Scallops Show That Muscle Metabolic Capacities Reflect Locomotor Style and Morphology

Abstract

Although all scallops swim using their adductor muscle to close their valves, scallop species differ considerably in how they use their muscle during escape responses, in parallel with the striking interspecific differences in shell morphology. This provides an excellent opportunity to study links between muscle metabolic capacities and animal performance.
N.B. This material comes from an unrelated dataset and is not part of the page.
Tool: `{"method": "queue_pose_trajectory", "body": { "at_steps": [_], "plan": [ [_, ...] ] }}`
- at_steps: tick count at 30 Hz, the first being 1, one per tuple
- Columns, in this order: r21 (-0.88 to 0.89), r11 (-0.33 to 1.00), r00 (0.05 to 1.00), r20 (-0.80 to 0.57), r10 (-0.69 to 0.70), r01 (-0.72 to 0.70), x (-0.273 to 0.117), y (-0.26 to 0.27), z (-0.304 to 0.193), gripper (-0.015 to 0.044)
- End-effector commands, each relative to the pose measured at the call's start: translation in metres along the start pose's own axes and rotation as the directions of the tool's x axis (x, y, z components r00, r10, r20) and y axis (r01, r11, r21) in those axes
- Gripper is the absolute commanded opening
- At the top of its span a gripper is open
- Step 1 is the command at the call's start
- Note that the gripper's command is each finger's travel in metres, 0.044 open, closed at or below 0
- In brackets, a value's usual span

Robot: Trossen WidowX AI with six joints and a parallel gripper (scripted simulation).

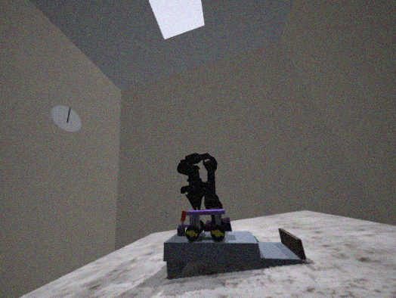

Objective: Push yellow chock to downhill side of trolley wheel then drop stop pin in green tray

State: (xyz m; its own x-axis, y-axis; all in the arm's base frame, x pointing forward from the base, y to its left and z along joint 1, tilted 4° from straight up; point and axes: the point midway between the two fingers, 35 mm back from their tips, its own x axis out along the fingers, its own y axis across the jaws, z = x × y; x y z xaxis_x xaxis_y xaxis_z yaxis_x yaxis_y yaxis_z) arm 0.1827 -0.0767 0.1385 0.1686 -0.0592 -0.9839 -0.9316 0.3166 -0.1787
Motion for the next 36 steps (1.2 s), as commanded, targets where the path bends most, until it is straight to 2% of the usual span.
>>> {"method": "queue_pose_trajectory", "body": {
  "at_steps": [1,15,21,36],
  "plan": [
    [-0.111,0.993,1.0,-0.003,0.029,-0.029,0.009,0.001,-0.018,0.019],
    [-0.457,0.886,0.996,0.003,0.088,-0.077,0.031,0.012,-0.077,0.019],
    [-0.461,0.884,0.996,0.004,0.089,-0.077,0.032,0.012,-0.078,0.019],
    [-0.461,0.884,0.996,0.004,0.089,-0.077,0.076,0.016,-0.078,0.019]
  ]
}}
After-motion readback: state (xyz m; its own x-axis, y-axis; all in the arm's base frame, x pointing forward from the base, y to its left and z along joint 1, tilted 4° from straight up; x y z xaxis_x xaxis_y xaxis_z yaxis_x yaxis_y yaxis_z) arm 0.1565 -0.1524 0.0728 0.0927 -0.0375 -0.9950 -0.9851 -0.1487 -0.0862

We found that the capacity for anaerobic glycolysis and aerobic metabolism, as well as phosphoarginine levels in the phasic adductor muscle, differ with escape response strategy. Phosphoarginine contents were high in species that rely on phasic contractions (Amusium balloti, Placopecten magellanicus, and Pecten fumatus). Arginine kinase activities reflect reliance on rapid initial bursts of phasic contractions. Scallops that maintain their valves in a closed position for prolonged periods (P. fumatus, Mimachlamys asperrima, and Crassadoma gigantea) have high activities of enzymes of anaerobic glycolysis in their phasic adductor muscle. Myosin ATPase activity was lower in the nonswimming scallop, C. gigantea, than in swimming scallops. The different patterns and roles of swimming are reflected in interspecific differences in the biochemical attributes of the phasic adductor muscle. These patterns suggest coevolution of muscle metabolic capacities, patterns of adductor muscle use, and shell morphology in scallops.